*** Exercise materials ***
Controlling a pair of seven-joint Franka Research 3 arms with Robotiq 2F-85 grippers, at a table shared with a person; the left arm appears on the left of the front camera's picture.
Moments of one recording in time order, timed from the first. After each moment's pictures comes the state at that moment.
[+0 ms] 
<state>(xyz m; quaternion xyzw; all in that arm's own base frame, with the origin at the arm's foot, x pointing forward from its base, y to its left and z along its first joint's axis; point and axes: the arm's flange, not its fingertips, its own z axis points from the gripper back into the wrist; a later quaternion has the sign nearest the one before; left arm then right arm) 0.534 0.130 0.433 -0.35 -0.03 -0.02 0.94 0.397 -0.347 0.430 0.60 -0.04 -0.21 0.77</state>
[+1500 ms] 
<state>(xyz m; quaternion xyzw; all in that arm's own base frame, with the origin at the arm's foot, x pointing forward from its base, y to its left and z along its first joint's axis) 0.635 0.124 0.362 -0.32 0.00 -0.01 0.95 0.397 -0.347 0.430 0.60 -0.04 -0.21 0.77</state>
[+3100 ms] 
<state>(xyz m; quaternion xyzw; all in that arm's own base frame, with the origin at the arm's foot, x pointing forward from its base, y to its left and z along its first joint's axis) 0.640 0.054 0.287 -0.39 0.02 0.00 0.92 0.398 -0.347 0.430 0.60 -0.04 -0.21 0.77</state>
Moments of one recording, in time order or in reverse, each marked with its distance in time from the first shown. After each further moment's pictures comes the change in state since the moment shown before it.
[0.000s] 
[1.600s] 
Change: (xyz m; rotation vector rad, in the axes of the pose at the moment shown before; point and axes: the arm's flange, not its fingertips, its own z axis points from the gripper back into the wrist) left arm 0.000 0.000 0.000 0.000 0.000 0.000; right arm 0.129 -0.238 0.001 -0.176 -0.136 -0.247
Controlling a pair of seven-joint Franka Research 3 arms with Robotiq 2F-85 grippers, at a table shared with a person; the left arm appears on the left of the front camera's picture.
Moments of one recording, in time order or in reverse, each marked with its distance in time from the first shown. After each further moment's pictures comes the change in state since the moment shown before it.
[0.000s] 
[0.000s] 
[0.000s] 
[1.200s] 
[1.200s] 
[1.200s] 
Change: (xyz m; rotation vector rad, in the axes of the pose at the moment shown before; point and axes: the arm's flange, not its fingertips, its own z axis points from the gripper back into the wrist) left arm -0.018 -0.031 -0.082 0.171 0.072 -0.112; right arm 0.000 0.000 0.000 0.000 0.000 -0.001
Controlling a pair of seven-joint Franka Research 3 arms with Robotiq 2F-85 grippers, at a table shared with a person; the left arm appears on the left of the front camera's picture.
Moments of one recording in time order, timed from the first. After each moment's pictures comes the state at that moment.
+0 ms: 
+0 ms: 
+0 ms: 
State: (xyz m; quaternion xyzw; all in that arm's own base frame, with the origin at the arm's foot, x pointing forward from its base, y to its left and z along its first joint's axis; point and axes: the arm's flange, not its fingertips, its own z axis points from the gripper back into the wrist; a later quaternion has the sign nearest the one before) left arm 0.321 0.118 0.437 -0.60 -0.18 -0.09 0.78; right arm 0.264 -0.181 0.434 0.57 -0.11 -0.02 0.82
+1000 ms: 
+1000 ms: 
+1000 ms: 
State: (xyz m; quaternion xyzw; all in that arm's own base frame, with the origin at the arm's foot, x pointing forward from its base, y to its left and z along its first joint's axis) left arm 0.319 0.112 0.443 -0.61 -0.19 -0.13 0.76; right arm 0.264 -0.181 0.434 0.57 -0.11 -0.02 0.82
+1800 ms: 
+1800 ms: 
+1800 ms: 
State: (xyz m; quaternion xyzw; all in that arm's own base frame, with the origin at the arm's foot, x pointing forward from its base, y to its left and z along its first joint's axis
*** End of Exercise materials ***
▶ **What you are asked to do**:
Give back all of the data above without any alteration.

▶ **Output for this task**:
Controlling a pair of seven-joint Franka Research 3 arms with Robotiq 2F-85 grippers, at a table shared with a person; the left arm appears on the left of the front camera's picture.
Moments of one recording in time order, timed from the first. After each moment's pictures comes the state at that moment.
[+0 ms] 
<state>(xyz m; quaternion xyzw; all in that arm's own base frame, with the origin at the arm's foot, x pointing forward from its base, y to its left and z along its first joint's axis; point and axes: the arm's flange, not its fingertips, its own z axis points from the gripper back into the wrist; a later quaternion has the sign nearest the one before; left arm then right arm) 0.534 0.130 0.433 -0.35 -0.03 -0.02 0.94 0.397 -0.347 0.430 0.60 -0.04 -0.21 0.77</state>
[+1500 ms] 
<state>(xyz m; quaternion xyzw; all in that arm's own base frame, with the origin at the arm's foot, x pointing forward from its base, y to its left and z along its first joint's axis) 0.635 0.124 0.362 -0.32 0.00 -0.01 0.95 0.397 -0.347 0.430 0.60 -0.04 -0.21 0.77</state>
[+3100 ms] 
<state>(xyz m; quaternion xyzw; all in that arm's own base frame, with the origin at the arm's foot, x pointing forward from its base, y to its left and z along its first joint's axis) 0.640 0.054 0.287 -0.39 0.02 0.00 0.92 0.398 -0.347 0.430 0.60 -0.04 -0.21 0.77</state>
Moments of one recording, in time order or in reverse, each marked with its distance in time from the first shown. After each further moment's pictures comes the change in state since the moment shown before it.
[0.000s] 
[1.600s] 
Change: (xyz m; rotation vector rad, in the axes of the pose at the moment shown before; point and axes: the arm's flange, not its fingertips, its own z axis points from the gripper back into the wrist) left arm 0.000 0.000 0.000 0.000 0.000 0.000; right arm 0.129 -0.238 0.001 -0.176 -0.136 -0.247
Controlling a pair of seven-joint Franka Research 3 arms with Robotiq 2F-85 grippers, at a table shared with a person; the left arm appears on the left of the front camera's picture.
Moments of one recording, in time order or in reverse, each marked with its distance in time from the first shown. After each further moment's pictures comes the change in state since the moment shown before it.
[0.000s] 
[0.000s] 
[0.000s] 
[1.200s] 
[1.200s] 
[1.200s] 
Change: (xyz m; rotation vector rad, in the axes of the pose at the moment shown before; point and axes: the arm's flange, not its fingertips, its own z axis points from the gripper back into the wrist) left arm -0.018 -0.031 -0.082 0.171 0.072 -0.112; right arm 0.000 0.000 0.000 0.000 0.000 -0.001
Controlling a pair of seven-joint Franka Research 3 arms with Robotiq 2F-85 grippers, at a table shared with a person; the left arm appears on the left of the front camera's picture.
Moments of one recording in time order, timed from the first. After each moment's pictures comes the state at that moment.
+0 ms: 
+0 ms: 
+0 ms: 
State: (xyz m; quaternion xyzw; all in that arm's own base frame, with the origin at the arm's foot, x pointing forward from its base, y to its left and z along its first joint's axis; point and axes: the arm's flange, not its fingertips, its own z axis points from the gripper back into the wrist; a later quaternion has the sign nearest the one before) left arm 0.321 0.118 0.437 -0.60 -0.18 -0.09 0.78; right arm 0.264 -0.181 0.434 0.57 -0.11 -0.02 0.82
+1000 ms: 
+1000 ms: 
+1000 ms: 
State: (xyz m; quaternion xyzw; all in that arm's own base frame, with the origin at the arm's foot, x pointing forward from its base, y to its left and z along its first joint's axis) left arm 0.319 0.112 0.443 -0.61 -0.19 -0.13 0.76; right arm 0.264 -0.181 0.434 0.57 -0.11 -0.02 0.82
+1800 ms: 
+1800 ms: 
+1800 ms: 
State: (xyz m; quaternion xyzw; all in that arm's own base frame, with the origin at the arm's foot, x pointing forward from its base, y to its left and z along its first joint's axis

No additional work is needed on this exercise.